TASK REQUIREMENTS >> Leave the pictures out and return every line below exactly.

INPUT DATA >>
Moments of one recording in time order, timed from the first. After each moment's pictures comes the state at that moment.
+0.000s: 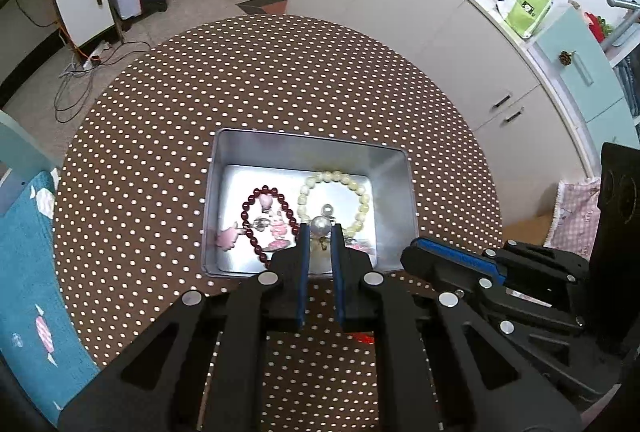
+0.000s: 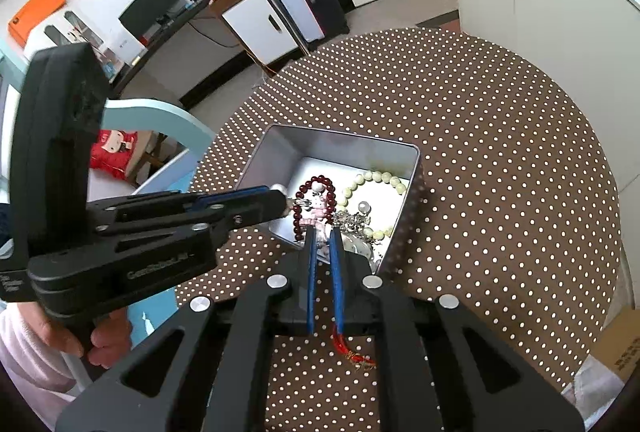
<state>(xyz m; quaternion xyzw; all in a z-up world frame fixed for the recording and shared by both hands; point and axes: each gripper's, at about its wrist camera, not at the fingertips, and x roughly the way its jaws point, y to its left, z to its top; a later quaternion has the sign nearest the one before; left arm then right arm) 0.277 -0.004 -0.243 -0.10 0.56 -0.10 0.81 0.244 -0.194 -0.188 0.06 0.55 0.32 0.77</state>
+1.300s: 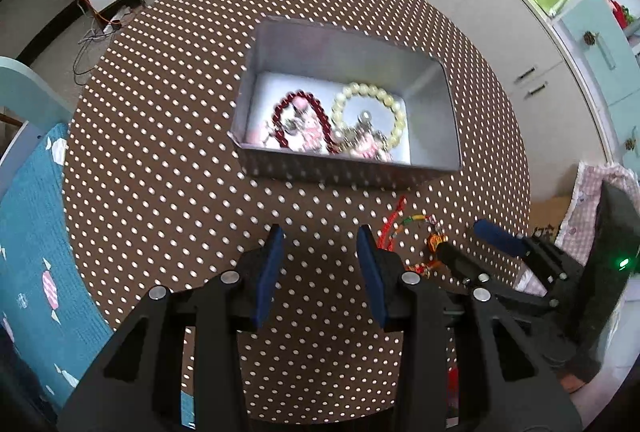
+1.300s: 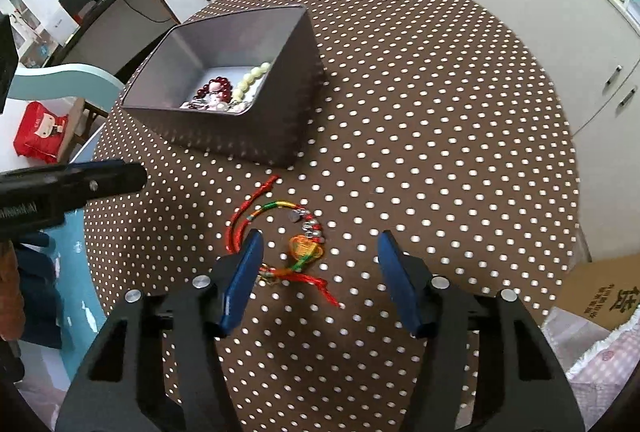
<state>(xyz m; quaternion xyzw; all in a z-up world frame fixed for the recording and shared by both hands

RESULT FOR THIS TASK >>
Moments of one recording in time order, timed from the first. After each moment's pictures comes the state at that moment.
+0.000s: 
+0.000s: 
<state>(xyz m; quaternion xyzw; all in a z-up world frame fixed for the recording and shared by both hands; point and axes: each gripper's, at about its wrist camera, not at the fingertips, and x roughly the way its jaws point, y to its left, z to its top; a later quaternion has the sign nearest the one before; left arm then right arm) 0.277 -0.004 -0.243 -0.10 0.56 -0.10 0.81 0.244 -0.194 -0.188 0.06 0.55 0.32 0.77</state>
+1.300s: 
+1.300s: 
<state>(xyz m; quaternion xyzw; all in a z-up world frame fixed for the recording and shared by both hands

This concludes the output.